Since she was very small, she’s been interested in cooking. She’s kept it up and added to her repertoire over the years. She’s a much better cook than I am and I feel we are sending her out into the world with excellent survival skills in this regard.
She became a vegetarian when she was about 14. I was horrified. But she stuck to her guns. She usually does. I remember telling her irately that vegetarians have to eat vegetables. And she did, she expanded her diet beyond all recognition. I still regret that she cut out meat though but she is nothing if not determined.
I’m very glad we brought her back to Ireland when we did as she got a chance to know her grandparents. Three of her four grandparents have died since June 2019 and her fourth grandparent is in a nursing home with dementia. I love that she got to know them before they became ill. My mother was one of her greatest fans and she was a source of endless delight to my mother, even as my mother became more and more unwell from Parkinson’s disease.

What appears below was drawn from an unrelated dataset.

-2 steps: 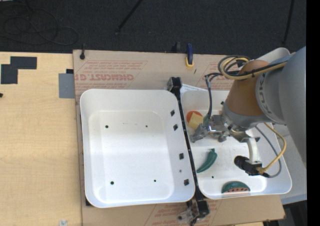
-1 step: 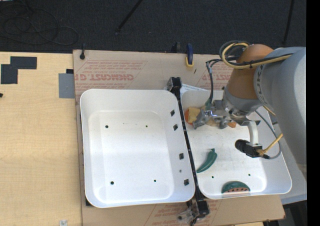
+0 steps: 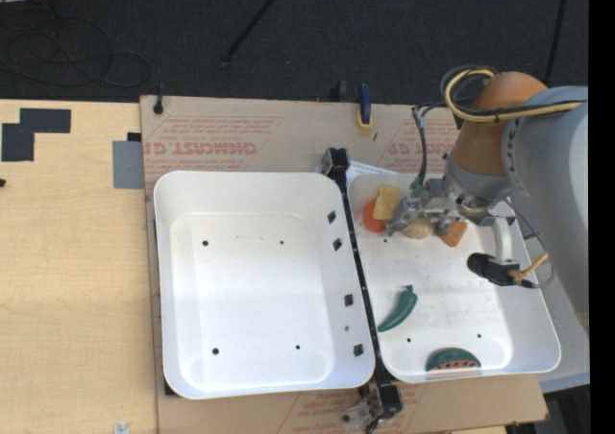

One of the many things I like about her is how very funny she is. She is the most entertaining company. I love to talk to her.
She gives good advice as well and is insightful about problems. She has a mind like a steel trap and never forgets anything. She is inside my head. She always knows what I think about everything and what I am thinking at any given moment. This can be handy but is also a little unnerving.
Many, many years ago, before I had even met Mr. Waffle, I remember talking to a friend about having children and the pros and cons. She said to me, “You don’t want to have children, you just want to create adults to chat to.” A bit harsh but there might be something in it.
I feel so sorry for all the young people and the years that have been taken from them by Covid. Herself was 16 when it started, just about to turn 17.
She had such a great social life with friends from school and all friend she had met on courses and committees. She loved going out in the city centre. Wherever we went in Dublin, she seemed to run into friends and then abruptly it was all taken from her. She was so stoic. It was hard.
And then all the uncertainty about school closures and examinations. As part of her ongoing plan to leave home, she decided she wanted to go to college in England. She was offered a place which was an arduous process in itself but then she had to do really well in her exams to be able to take it up. The exams mostly went very well but Physics presented some problems. I wasn’t sure she was going to get what she needed. It seemed very unfair but a part of me thought it would be good for her to stay in Ireland. I know in England and the US, students mostly go away for college but in Ireland they mostly stay at home. And I hadn’t quite bargained for her going away.
She got her Leaving Cert results today. One of the nice things about this is that its such a big deal in Ireland that everyone knows. Loads of people contacted me to wish her luck. She did really, really well – better than both her parents who, may I tell you, were no slouches – and has more than safely secured her place in England. My mother would have been so thrilled; that was the first thing I said to herself and the first thing my sister said to her as well.
I am delighted for her, I really am. It’s going to be great. I have every confidence in her ability to live alone and manage swimmingly. She is going to love studying in college; she’s made for it. I have no worries about her, none at all.
No, it’s me, I’m worried about. I am just not quite ready for her to leave home. Who will read my mind now? She’s emigrating at the end of the month and, no, I’m not ready but she really is.